I wrapped the rolls in al. foil and then greased the foil with butter. Next time I will use more butter.

I rolled out the pastry into about 5mm and rolled it into roughly rectangular shapes that I thought would fit on the roll. (I had to make a second batch of the recipe, I think I made them too big.)

Then I wrapped the pastry around the rolls and tried to make them roughly even.I ended up making them a bit base heavy and they didn’t need to be in the end. The pastry got pricked with a fork because it does rise a little bit.

This is the first lot. I ended up making the walls later with a second batch of pastry.


Walls. You can also see on the top left one that I haven’t pricked it with the fork enough so it’s formed a bubble.

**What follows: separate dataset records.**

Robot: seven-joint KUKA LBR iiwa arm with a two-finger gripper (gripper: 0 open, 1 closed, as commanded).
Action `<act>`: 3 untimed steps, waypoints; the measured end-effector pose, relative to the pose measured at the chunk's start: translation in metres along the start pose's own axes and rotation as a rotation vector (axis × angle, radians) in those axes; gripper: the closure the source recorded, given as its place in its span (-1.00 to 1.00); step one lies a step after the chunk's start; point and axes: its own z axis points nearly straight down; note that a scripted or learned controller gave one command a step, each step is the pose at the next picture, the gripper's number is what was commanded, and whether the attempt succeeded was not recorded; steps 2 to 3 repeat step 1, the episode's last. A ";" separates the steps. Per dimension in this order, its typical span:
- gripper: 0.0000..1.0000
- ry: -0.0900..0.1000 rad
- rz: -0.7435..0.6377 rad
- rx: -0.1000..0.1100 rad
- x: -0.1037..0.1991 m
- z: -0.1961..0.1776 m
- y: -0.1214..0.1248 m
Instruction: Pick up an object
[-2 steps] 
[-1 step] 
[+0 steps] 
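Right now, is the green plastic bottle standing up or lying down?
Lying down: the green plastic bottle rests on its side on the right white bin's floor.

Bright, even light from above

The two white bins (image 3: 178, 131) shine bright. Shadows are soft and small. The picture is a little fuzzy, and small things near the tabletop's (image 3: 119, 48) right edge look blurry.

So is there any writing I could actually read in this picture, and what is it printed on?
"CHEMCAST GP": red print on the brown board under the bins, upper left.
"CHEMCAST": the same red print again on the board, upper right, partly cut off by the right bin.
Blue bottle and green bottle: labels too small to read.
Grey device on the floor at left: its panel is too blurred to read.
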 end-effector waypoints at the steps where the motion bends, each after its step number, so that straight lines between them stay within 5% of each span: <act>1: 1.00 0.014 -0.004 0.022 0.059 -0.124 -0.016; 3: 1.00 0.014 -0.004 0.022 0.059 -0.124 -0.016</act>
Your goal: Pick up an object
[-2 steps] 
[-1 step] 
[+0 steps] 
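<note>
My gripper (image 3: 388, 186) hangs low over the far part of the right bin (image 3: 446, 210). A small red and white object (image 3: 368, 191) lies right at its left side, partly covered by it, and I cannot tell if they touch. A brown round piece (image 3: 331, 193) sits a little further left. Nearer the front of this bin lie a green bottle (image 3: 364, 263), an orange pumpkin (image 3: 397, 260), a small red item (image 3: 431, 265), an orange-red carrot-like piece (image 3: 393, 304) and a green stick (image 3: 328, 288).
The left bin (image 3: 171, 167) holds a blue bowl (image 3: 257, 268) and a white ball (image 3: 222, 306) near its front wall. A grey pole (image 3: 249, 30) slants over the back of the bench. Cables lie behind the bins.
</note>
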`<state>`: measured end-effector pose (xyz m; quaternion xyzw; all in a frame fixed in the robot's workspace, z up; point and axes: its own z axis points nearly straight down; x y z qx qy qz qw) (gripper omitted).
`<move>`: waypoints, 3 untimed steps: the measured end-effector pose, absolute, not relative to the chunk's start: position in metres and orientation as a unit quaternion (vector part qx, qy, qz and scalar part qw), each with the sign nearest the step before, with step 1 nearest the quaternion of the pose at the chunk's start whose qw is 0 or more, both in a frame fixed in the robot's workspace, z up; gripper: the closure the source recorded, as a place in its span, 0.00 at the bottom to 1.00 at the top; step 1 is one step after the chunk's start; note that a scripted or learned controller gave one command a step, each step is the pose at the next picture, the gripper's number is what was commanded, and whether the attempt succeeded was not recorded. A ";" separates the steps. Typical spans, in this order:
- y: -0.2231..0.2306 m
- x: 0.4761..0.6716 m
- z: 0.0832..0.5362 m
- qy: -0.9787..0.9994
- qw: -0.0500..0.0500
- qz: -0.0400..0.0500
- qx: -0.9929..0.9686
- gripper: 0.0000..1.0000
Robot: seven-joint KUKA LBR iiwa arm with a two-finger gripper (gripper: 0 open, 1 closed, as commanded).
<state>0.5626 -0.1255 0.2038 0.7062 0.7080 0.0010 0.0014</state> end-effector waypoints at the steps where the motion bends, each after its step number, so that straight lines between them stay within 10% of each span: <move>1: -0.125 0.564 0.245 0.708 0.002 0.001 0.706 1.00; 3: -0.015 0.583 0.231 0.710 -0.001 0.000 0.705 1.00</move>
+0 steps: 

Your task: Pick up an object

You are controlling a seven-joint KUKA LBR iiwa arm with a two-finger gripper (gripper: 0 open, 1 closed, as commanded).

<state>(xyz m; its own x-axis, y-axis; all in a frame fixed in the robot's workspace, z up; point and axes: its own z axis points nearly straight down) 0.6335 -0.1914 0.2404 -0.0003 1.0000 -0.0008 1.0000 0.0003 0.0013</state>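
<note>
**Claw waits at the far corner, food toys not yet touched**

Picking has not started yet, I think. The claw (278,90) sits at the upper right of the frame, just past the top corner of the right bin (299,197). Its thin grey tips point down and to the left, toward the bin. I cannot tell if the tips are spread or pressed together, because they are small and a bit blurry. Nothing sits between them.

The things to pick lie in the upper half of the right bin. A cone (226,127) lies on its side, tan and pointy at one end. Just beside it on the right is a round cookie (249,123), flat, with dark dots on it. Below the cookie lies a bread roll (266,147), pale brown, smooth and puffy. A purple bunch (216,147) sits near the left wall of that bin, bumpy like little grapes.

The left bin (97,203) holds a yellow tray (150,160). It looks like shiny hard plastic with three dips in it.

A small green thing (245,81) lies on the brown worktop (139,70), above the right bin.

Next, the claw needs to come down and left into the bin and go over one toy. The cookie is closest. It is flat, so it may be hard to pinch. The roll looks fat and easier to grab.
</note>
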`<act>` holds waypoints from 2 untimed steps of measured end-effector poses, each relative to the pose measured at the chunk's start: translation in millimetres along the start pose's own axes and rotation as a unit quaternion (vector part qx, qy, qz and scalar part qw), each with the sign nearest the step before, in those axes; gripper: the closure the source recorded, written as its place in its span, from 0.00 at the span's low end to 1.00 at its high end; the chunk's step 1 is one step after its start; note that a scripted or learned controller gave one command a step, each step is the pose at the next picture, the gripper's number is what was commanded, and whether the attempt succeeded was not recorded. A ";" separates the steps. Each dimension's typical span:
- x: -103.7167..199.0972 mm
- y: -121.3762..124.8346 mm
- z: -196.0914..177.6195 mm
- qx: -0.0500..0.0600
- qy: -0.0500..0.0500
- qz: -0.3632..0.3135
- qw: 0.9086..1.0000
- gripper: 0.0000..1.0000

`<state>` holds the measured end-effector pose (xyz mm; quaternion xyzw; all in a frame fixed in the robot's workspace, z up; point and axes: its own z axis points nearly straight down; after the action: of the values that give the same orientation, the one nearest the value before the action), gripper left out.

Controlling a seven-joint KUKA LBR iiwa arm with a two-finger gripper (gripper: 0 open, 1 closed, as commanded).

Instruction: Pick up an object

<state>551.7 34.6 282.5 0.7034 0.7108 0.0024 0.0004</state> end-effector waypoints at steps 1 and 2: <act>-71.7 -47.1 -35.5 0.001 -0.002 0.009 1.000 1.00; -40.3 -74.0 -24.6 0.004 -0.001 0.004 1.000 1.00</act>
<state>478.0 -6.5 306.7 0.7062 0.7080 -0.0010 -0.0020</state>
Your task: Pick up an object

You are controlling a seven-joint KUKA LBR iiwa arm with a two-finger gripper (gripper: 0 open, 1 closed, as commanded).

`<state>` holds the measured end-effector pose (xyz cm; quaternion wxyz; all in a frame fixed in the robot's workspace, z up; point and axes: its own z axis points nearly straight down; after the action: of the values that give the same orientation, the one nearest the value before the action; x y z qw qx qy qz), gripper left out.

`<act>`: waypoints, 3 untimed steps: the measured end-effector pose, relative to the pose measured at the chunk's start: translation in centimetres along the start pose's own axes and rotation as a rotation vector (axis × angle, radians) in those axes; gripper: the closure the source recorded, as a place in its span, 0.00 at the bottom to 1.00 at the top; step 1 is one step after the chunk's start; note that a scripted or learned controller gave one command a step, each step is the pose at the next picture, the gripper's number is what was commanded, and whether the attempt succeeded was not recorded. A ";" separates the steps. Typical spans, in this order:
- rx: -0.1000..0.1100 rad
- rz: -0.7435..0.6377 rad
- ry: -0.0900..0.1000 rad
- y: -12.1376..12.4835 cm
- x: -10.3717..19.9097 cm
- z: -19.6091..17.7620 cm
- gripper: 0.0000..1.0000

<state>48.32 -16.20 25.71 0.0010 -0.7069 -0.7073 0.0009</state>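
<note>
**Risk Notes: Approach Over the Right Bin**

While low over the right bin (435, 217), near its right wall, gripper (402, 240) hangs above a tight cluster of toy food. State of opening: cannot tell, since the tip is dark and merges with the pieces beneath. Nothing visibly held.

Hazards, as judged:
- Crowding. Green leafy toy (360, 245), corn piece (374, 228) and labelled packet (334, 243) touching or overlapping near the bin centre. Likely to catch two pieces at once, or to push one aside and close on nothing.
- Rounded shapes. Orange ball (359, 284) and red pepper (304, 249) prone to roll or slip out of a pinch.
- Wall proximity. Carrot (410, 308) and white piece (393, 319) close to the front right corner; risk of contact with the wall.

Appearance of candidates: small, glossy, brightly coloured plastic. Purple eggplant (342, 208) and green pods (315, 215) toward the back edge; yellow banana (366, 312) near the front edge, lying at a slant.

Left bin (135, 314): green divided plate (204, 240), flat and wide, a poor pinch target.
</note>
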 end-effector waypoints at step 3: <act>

Baked until brown, about 20 minutes.


Original walls were too small, they got super brown. The recipe tastes kind of like cheese biscuits. So that was cool.


Anyway, eventually walls and towers were ready.
I found that when it came to unstick the towers, it was easiest to pull the rolls out without the al. foil and the remove the al. foil separately. Would have been easier to remove in one lot if they had been the thinner rolls found in wrapping paper etc. Or if I’d used more butter in the greasing.

Before towers were squared off with knife. I don’t actually think they did slump that much when baking, I think this is just me.
I squared up the walls and towers with a bread knife. The pastry (when freshly baked) was firm (slightly crumbly) but was able to withstand the serrated edge knife enough to give an even enough cut. (Any unevenness was my bad at this point because of impatience)


Fiddling with how the walls and towers should be positioned.

I cut slices of a cheap brie cheese off, so that it was thin slices of rind with brie, microwaved them for ten second and used the melty goodness as a mortar to stick the walls and towers together. I could have done a better job here. The towers were uneven so there was some guess work in making them more stable and finding the best place to put the walls so that they were together as much as possible.


It was actually pretty easy to use the cheese as a mortar and it held together pretty well. The main issue was that the towers and wall edges, despite surgery with bread knife, were not perfectly in alignment with each other, which I think is something I could get better at with practice. I would also make the towers stick out more next time but I was worried about the positioning of the towers and the walls and their relative straightness. But, it still looks a look like Welsh Castles so….

I also deconstructed the tower, wrapped it up put it in the fridge and then reconstructed with fresh brie cheese two days later and it held up to that really well. Walls and tower were softer than they were when freshly baked but still very edible. It goes extremely well with the cheese, and I think that for a feast I would bring it out at the start, with additional bread, cheese, pickles and other antipasto type feast starters and let it be broken down and eaten with the cheese.